近年来拓扑半金属成为凝聚态物理领域研究的热点。最近出现的ZrTe5材料已经被实验证实是三维的Dirac半金属（DSM）。而在已经开展的实验研究中尚无极端强磁场下的输运特性的报道，特别是当系统的费米能级进入朗道能级n=1（量子极限）甚至n=0 (超量子极限)后的一些输运特性。我们的初步测量结果表明，层状材料ZrTe5在弱的磁场下就能驱动费米能级到达量子极限。这使得层状材料ZrTe5成为研究量子极限，甚至超量子极限条件下三维DSM输运特性的理想平台之一。而且，层状结构的ZrTe5易于制备成场效应器件，在同时受磁场和电场的调控下，时间反演对称性和空间反转对称性被破坏，使Dirac点在动量和能量空间中分离为两个Weyl点。从而可以开展理论预言的反常霍尔效应以及磁单极子等新奇量子现象的探索研究。该项目将以DSM材料为研究对象，系统研究其在强磁场下和受背栅调控的输运特性。

In recent years, topological semi-metal has attracted much attentions due to their exotic transport properties. ZrTe5 had been proved to be three-dimensional Dirac semi-metal (DSM) by recent experiments. However, the quantum transport properties of DSM under intense strong magnetic field is still lacking so far.
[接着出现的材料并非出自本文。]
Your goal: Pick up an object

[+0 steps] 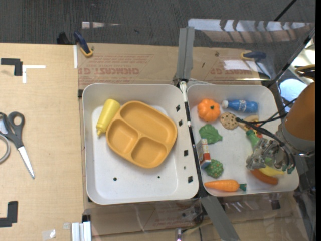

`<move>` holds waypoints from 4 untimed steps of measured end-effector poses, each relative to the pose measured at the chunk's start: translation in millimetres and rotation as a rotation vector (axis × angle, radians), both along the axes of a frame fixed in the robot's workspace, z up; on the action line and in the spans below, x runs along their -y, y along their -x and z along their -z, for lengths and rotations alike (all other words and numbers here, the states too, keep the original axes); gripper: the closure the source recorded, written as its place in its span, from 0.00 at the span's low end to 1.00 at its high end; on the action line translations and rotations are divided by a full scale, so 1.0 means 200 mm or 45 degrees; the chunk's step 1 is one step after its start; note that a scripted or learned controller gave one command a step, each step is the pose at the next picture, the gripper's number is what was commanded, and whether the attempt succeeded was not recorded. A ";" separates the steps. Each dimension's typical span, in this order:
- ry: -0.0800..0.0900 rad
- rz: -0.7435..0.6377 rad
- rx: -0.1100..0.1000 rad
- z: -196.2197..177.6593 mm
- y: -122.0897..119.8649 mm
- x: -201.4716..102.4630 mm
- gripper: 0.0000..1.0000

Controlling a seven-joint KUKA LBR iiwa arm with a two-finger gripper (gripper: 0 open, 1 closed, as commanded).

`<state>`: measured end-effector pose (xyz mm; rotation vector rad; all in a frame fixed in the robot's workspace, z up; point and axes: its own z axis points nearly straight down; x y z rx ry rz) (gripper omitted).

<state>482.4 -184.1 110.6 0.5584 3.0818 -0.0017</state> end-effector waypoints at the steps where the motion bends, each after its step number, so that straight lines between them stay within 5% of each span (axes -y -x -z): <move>1: -0.004 -0.017 -0.011 0.10 0.02 -0.35 1.00; 2: 0.005 -0.015 0.021 0.07 -0.01 -0.33 0.00; 3: -0.003 0.042 -0.008 0.09 -0.43 -0.25 0.00; 4: -0.002 -0.088 -0.003 0.08 -0.80 -0.45 0.00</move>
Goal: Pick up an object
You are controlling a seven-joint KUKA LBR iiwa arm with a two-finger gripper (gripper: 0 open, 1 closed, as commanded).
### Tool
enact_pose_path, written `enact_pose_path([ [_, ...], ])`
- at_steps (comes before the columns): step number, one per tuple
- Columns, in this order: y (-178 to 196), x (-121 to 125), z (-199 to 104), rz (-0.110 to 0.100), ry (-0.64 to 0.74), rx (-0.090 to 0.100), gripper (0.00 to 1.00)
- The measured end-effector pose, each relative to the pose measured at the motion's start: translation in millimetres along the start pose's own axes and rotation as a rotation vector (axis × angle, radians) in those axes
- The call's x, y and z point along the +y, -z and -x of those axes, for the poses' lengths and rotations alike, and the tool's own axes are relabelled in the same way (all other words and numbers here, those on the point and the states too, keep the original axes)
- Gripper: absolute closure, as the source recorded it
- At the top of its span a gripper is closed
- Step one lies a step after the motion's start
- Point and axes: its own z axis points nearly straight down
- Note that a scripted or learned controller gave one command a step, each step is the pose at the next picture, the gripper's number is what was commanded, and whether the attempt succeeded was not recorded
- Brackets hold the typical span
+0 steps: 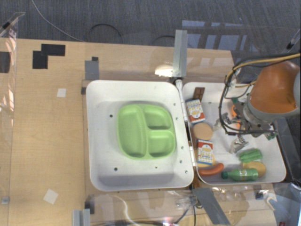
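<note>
The right bin [281, 173] holds several toy foods. Among them are a brown bar [199, 93], a small printed box [195, 110], a tan round bun [203, 131], a second printed box [205, 152], a red sausage [210, 169], a green bottle [241, 174], a yellow piece [257, 166] and a short green piece [250, 155]. My gripper [242, 138] hangs under the orange wrist band [277, 88] over the middle right of this bin, just above the short green piece. The arm's body and cables hide most of it.
In the left bin [101, 173] lies a green divided plate [145, 131]. A metal post [180, 53] stands behind the gap between the bins. Black cables [235, 74] loop off the arm over the right bin's back edge.
</note>
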Motion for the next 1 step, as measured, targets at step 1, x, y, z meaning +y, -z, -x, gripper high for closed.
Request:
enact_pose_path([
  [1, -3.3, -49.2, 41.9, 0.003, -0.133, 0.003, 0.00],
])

Especially when the Fermi level of the system enters into the first Landau level n=1 (quantum limit) or n = 0 (ultra-quantum limit). Our previous experiments show that under a moderate magnetic field, the Fermi level of ZrTe5 can be driven to the quantum limit, revealing that ZrTe5 is an ideal platform to study the quantum transport properties of DSM under quantum limit or ultra-quantum limit. Moreover, due to its layered structure in ZrTe5, field effect device can be easily fabricated and controlled by both magnetic and electric fields. Thus, both time-reversal symmetry and spatial inversion symmetry can be broken, leading to a transformation from the Dirac semimetal to a Weyl semimetal. Thereby, we can explorer the theoretical predicted anomalous Hall effect as well as magnetic monopoles experimentally. This project, combining the back-gate techniques, will study the new quantum transport phenomenon of DSM under an intense magnetic field.